Para małżonków została aresztowana w New Jersey po wieloletnim śledztwie z udziałem FBI. Planowali atak terrorystyczny na akademię wojskową w West Point a także ucieczkę do Jemenu, aby wstąpić w szeregi ISIS.
Państwo Islamskie – mimo że już teoretycznie unicestwione – pozostawiło po sobie wiele rozpierzchniętych po świecie grupek, które kontynuują misję stworzenia islamskiego kalifatu. Nie brakuje także nowych rekrutów.

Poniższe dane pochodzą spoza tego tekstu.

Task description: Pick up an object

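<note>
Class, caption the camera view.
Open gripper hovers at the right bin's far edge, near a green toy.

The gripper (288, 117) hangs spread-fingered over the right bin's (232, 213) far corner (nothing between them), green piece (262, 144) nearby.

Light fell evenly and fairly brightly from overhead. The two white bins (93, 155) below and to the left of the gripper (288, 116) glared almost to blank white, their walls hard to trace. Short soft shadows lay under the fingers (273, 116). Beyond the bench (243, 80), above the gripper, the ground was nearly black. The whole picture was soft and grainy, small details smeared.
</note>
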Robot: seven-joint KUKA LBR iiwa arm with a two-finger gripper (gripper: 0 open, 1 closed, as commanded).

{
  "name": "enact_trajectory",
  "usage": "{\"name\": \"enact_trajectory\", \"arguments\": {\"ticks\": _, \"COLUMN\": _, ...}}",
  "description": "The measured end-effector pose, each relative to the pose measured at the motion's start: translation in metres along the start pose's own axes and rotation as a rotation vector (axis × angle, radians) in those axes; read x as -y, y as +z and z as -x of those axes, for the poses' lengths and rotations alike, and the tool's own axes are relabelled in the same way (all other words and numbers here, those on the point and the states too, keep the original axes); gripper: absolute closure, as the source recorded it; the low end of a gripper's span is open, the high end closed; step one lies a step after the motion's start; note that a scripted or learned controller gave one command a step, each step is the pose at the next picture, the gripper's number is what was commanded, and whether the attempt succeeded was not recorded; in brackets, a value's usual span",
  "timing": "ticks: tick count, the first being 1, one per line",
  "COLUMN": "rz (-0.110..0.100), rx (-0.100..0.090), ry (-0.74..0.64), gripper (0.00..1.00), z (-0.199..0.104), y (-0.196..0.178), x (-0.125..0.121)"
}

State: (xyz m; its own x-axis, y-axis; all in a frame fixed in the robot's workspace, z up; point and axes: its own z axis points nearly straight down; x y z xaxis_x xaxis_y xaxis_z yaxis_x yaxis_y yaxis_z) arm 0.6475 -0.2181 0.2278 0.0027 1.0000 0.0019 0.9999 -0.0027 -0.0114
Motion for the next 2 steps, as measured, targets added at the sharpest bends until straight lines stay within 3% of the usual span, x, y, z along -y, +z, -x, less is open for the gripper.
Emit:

Zaciągnąć się w szeregi ISIS miało zamiar także małżeństwo – James Bradley, lat 20, z Bronxu w Nowym Jorku i Arwa Muthana, lat 29, z Alabamy.
Ich plan był prosty. Chcieli wydostać się z USA na pokładzie frachtowca, aby przedostać się do ogarniętego chaosem Jemenu, a następnie zaciągnąć się do w szeregi islamskich terrorystów. Na szczęście od początku byli na celowniku służb specjalnych. FBI „podrzuciło” Bradleyowi tajnego agenta, który miał zostać jego przyjacielem i powiernikiem – udało się. Bradley zwierzał się agentowi z wszelkich planów. Pewnego razu niedoszły terrorysta wspomniał o tym, że jeżeli nie uda mu się opuścić USA – wraz z żoną – rozważa atak na najsłynniejszą szkołę wojskową na świecie – West Point.
Agent oczywiście udawał, że pomaga Bradleyowi. Załatwił mu kontakt do człowieka, który miał z kolei zorganizować bezpieczną podróż do Jemenu. Ten człowiek także był agentem specjalnym. Bradley wraz ze swoją żoną zostali w końcu aresztowani. Grozi im po 20 lat więzienia.
Muthana rzekomo powiedziała funkcjonariuszom, po jej aresztowaniu, że jest gotowa „walczyć i zabijać Amerykanów dla Allaha”, jak podano w komunikacie. Arwa Muthana jest siostrą Hody Muthany, która opuściła Stany Zjednoczone w 2014 roku, aby zostać jedną z żon ISIS. Hoda podobno powiedziała po paru latach, że żałuje wstąpienia do organizacji. USA odmówiło jej jednak wjazdu do kraju.